The Product -- One Hunid (Underground Railroad/Koch)

Album Review by Garrett Caples
San Francisco Bay Guardian June 14, 2006

A multiregional force composed of Houston legend Scarface, Young Malice of Jackson, Miss., and the Fillmore District's own Will Hen, the Product is one of the more intriguing new groups in hip-hop. One Hunid is that ultimate rarity: a conscious album made by hood rappers for hood consumption, rather than for the backpack circuit. ’Face's list of thug credentials is as long as anyone's — stretching back to the Geto Boys — so his commitment to such a project is of genuine worth; he reaches a vast segment of inner-city youth who are deaf to the more substantial critiques of, say, the Coup.
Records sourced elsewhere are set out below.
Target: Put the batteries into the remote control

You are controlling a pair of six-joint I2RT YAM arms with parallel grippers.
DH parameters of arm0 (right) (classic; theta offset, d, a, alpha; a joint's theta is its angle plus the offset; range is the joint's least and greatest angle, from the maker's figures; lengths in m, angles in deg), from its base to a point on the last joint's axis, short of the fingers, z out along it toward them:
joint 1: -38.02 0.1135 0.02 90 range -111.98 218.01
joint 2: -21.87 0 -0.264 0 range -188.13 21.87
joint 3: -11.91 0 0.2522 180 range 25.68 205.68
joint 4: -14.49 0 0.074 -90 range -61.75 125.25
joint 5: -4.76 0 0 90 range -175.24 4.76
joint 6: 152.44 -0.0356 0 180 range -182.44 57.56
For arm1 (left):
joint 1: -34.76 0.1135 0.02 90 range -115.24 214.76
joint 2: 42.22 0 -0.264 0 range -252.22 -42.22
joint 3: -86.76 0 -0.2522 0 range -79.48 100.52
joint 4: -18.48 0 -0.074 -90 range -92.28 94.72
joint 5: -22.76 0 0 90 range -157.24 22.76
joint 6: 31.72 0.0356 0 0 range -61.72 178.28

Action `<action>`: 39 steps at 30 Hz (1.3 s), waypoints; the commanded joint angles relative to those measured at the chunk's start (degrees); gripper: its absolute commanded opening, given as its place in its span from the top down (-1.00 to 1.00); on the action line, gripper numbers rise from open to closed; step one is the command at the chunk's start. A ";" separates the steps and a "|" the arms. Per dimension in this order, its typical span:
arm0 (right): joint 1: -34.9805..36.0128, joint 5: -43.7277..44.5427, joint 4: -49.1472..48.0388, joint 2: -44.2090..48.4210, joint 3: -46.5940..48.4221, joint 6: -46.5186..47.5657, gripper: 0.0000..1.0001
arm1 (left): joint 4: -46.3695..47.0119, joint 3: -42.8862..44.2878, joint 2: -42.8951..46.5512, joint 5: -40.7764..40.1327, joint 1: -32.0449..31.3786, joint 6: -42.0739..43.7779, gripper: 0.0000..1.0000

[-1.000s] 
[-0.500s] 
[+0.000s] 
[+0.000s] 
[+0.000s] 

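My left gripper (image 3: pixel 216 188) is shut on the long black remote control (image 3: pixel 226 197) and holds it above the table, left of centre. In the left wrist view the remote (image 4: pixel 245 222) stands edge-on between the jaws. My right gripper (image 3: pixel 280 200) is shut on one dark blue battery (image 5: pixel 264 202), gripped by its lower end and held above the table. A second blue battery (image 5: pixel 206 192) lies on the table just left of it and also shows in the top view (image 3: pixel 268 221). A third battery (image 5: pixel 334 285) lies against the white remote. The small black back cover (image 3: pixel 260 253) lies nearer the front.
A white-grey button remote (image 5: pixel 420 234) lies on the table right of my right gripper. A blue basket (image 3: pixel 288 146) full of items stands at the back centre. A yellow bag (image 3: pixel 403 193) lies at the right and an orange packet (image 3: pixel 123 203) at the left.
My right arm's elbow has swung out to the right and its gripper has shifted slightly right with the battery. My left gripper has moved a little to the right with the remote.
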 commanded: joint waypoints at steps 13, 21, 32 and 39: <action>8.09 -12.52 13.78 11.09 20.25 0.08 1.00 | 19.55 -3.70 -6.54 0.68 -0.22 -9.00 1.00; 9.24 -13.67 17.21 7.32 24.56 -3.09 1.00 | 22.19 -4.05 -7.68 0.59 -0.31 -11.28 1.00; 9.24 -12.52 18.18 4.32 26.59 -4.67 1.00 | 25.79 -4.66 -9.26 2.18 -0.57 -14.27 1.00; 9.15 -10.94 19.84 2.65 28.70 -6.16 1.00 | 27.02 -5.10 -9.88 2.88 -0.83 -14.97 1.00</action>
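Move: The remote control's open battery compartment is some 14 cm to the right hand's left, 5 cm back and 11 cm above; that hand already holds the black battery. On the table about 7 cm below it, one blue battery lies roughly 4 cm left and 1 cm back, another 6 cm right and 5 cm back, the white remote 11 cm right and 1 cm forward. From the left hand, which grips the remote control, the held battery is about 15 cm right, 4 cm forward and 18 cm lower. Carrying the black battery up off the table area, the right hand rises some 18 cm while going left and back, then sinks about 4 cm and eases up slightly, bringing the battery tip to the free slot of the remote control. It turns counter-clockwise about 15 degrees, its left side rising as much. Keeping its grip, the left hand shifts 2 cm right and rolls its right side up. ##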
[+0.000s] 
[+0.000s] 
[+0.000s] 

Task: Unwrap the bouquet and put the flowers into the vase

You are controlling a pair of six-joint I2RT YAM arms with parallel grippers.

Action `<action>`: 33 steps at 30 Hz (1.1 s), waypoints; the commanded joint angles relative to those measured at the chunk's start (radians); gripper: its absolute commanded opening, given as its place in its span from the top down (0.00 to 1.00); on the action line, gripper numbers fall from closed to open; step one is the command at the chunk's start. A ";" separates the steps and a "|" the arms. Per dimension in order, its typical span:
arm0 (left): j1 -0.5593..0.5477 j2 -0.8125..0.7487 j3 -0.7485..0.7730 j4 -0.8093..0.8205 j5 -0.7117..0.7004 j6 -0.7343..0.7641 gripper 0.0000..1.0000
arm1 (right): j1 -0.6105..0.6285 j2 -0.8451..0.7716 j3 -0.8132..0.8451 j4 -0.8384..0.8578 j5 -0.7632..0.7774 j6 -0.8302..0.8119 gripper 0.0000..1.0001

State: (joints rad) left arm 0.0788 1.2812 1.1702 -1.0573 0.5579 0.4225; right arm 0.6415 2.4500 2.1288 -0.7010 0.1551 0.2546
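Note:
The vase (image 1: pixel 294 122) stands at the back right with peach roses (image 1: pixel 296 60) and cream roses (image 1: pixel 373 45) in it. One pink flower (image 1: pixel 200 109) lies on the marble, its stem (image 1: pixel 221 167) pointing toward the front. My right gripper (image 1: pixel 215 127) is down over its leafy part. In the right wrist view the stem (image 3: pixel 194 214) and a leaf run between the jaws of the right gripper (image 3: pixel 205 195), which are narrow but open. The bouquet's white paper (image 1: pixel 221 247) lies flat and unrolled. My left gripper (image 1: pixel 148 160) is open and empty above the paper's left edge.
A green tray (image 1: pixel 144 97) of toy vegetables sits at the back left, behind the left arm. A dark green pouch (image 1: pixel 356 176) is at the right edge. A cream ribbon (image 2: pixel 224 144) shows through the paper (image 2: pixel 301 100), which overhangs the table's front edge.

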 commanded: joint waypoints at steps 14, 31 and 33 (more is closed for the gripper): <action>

Perhaps inevitably, the consciousness on One Hunid is limited to a sense of consequences: "I wasn't trying to kill that man; he was in my way/And now I'll never see the light of day," intones Hen, suggesting fear of prison more than a realignment of values. Consciousness is also apparently for men, as little distinguishes the Product's talk of "bitches" from your average thug's. I've been told by rappers who know that this approach is a necessary exercise in spoon-feeding, but it's hard to recall 2Pac songs like "Keep Ya Head Up" and not wonder if there isn't another way.

Ultimately a record stands or falls on musical merit, and One Hunid doesn't disappoint. The rappers have heat — Hen arguably outshines Scarface himself. Oakland producer and longtime ’Face collaborator Tone Capone, who had a hand in the group's development, contributes five modern-day mob tracks, which serve as a useful reminder that there's more to Bay Area rap than just hyphy.